- EXERCISE
Restate all data exactly. No images.

- RECORDED INFORMATION
*** Block opens ***
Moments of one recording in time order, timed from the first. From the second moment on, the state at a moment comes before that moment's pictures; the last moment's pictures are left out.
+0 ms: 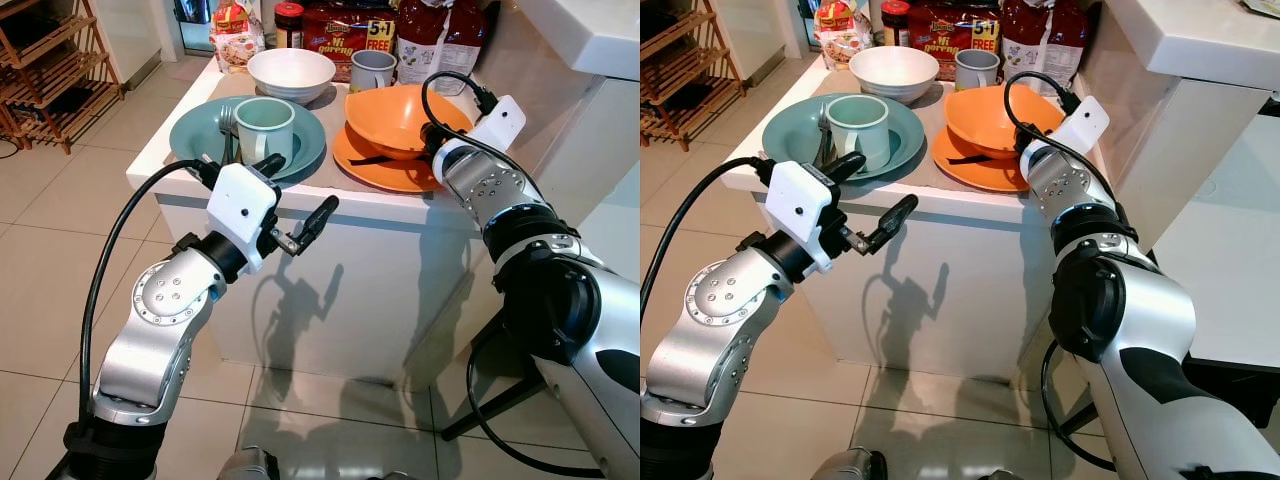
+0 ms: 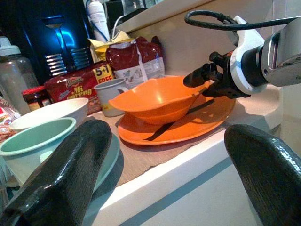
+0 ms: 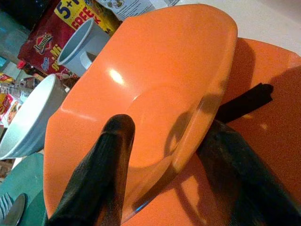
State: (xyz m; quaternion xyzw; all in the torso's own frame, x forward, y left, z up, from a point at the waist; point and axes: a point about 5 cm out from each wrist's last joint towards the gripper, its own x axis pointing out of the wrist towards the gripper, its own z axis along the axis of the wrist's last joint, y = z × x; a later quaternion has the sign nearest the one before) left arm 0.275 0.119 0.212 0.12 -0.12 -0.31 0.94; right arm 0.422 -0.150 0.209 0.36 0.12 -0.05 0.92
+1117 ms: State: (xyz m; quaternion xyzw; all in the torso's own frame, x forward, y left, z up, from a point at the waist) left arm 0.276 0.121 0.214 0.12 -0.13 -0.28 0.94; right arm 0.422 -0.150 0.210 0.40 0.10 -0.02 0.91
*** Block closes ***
- OUTPUT OF THE TASK
Moments of one recording in time order, timed from the first. From the second moment on, the state at a moment comes before that moment's pictures; the last moment's pictures are left out.
+0 ms: 
+0 ms: 
+0 ms: 
State: (xyz m; quaternion xyzw; all in the torso's own frame, x forward, y left, z up, from a point at the waist; point and axes: a point about 5 cm out from each wrist's last joint towards the gripper, its own x axis pointing out of the wrist towards the gripper, its own z axis along the axis of the wrist's last joint, y = z × x; a later quaternion has the sign nearest the one before) left arm 0.275 0.119 0.212 0.12 -0.12 -0.31 0.94; right arm 0.422 -0.150 0.209 0.36 0.12 -0.05 0.92
+1117 ms: State: (xyz m; quaternion xyzw; all in the torso's own frame, x forward, y left, z up, from a point at the waist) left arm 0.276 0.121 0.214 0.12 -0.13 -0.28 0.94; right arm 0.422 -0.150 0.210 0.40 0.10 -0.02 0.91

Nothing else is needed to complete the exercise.